Wilson County must approve any change in the hospital’s corporate structure even though the county doesn’t have any direct financial ties to the hospital.
The hospital’s board assumed full responsibility following a 1988 restated charter agreement. Before that time, the hospital was considered a public hospital. A county commissioner still serves on the board of trustees and the board appoints a majority of trustees.

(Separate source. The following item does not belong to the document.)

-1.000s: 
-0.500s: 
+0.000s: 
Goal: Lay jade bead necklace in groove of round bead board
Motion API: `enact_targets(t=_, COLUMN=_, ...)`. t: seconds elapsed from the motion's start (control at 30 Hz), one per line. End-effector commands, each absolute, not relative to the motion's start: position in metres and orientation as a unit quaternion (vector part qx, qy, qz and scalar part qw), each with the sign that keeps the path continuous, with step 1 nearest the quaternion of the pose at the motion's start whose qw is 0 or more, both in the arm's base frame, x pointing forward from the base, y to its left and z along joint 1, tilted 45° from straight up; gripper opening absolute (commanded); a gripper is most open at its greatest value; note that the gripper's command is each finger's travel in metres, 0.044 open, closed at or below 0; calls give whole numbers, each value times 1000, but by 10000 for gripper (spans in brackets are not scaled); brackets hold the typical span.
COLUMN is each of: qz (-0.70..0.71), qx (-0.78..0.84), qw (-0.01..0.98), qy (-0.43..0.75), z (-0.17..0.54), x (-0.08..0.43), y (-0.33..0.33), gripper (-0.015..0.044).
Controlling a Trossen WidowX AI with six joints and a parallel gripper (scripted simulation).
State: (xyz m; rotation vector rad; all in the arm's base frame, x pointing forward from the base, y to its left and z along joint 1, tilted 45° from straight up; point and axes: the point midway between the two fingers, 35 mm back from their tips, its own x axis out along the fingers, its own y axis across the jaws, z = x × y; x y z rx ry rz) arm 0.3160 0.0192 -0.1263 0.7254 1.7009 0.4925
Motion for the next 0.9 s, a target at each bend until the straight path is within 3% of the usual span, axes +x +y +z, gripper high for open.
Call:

According to the restated charter in 1988, upon dissolution of the corporation, exempt from federal income tax under section 501(c)(3), trustees shall — after paying or making provision for the payment of the liabilities of the corporation — dispose of the assets of the corporation under North Carolina law to Wilson County or at the option of the Wilson County Board of Commissioners to such organization organized and operated for substantially the same purposes as this corporation.
A public notice has been placed in The Wilson Times.
A tentative timeline would have commissioners consider adopting a resolution at their Aug. 5 meeting of the board’s intent to "sell, lease or convey” its interest in the hospital.
The county is required by statute to name known potential buyers or lessees. Known potential buyers or lessees, according to county information, include local and regional nonprofit and public health systems and for-profit national hospital chains such as Carolinas Healthcare System, Community Healthcare System, Duke/LifePoint, HCA, HMA, Iasis Healthcare, LHP Hospital Group, Novant Health, Pinnacle Health, RegionalCare, Sentara Healthcare, Tenet Healthcare, UNC Healthcare System, Vidant Health System, Wake Forest Baptist and WakeMed.
At the meeting, commissioners would request proposals from no fewer than five bidders. The process must reflect the current work already undertaken by Wilson Medical Center and states no proponent will be considered unless also approved by Wilson Medical Center.
On Aug. 6, commissioners will give 15 days notice of their intent to hold a public hearing on the resolution of intent.
As early as Aug. 21, commissioners could conduct a public hearing on the resolution.
On Nov. 4, the regular commissioners meeting is scheduled where the transaction could potentially be approved.
If all went close to the projected timeline, the deal to close the joint venture could be finalized by around Nov. 14.
"We look forward to the possibility of Wilson Medical Center joining the Duke LifePoint family of hospitals,” said William J. Fulkerson Jr., executive vice president of Duke University Health System.